4. Other tournaments
Representative points may be earned also by players in tournaments other than the Australian Open Championship, provided the tournament has been so approved in advance by the AGA Committee.
To qualify for Representative Point awards the tournament organiser must:
- Advise the AGA committee of the event as least 1 month ahead of the event and request inclusion in the rep points system
- Advertised the event throughout Australia with reasonable advance notice
- Allow all AGA members to participate
- Have reasonable playing time limits (minimum 20 minutes plus 3×30 seconds byo-yomi
- Comply with the AGA tournament rules.
- Any section of a tournament must have at least 6 players to qualify for representative points.

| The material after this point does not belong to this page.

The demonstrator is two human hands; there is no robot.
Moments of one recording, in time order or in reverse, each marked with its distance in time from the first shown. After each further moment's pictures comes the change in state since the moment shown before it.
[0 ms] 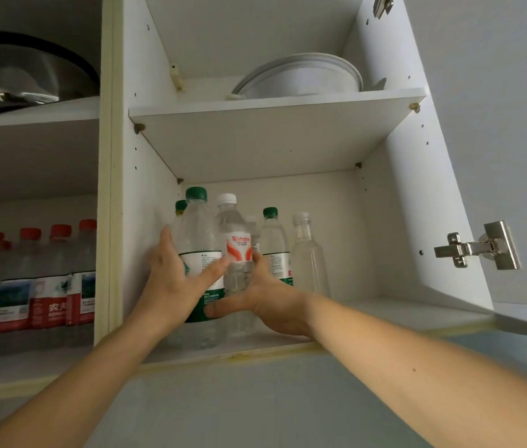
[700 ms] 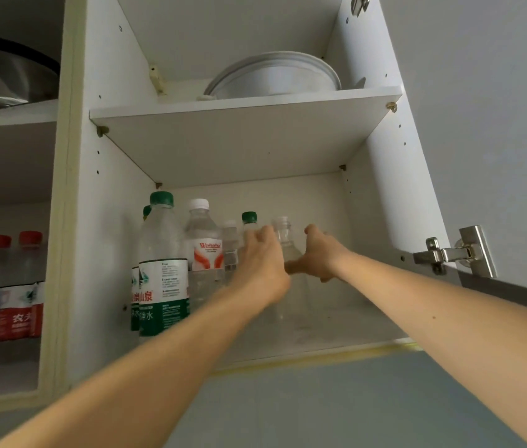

Representative points will be awarded in such tournaments according to the following formula
- for each section of the tournament with more than 6 players, the number of players in the section (TN), and the total “Dan Strength” (TD), that is, the number obtained by adding the dan ranking of all players of dan rank, are determined. For sections of a McMahon tournament, these numbers are calculated by including all players paired with players in that section.
- For the National Championships tournament the weightings shall be
- 100% for the top non-handicap section
- 50% for other non-handicap sections if TN ≥ 6
- 20% for other handicap sections if TN ≥ 6
- For other approved tournaments the weighting shall be
(i) for non-handicap sections
30% if TD ≥ 48
20% if 32 ≤ TD ≤ 47
10% if 6 ≤ TD ≤ 31
(i) for handicap sections
10% if TN ≥ 12
5% if 6 ≤ TN ≤ 11
- otherwise no points shall be awarded.
5. Penalties
A player who forfeits a tournament game in an international tournament without giving the tournament director notice and reasonable cause may have up to 5000 points deducted from their accumulated Representative Points for each forfeited game or be banned from representing Australia for a period determined by the AGA committee. The player may appeal to the AGA Committee for consideration of mitigating circumstances.
The AGA Committee reserves the right to reduce a player’s representative points or ban them from representing Australia. This is to deal with situations where a person brings the game or the AGA into disrepute.
6. Resolution of disagreements
Disputes will be referred to the AGA Committee, if the dispute is not resolved there it will be managed through section 11.1 of the AGA Constitution.
This document approved by the AGA Committee – 14th March 2023
[1] Tournament organisers sometimes require specific requirements e.g. a tournament for students. The AGA also has qualification requirements e.g. AGA membership, no current ban.
[2] Only current active players are selected.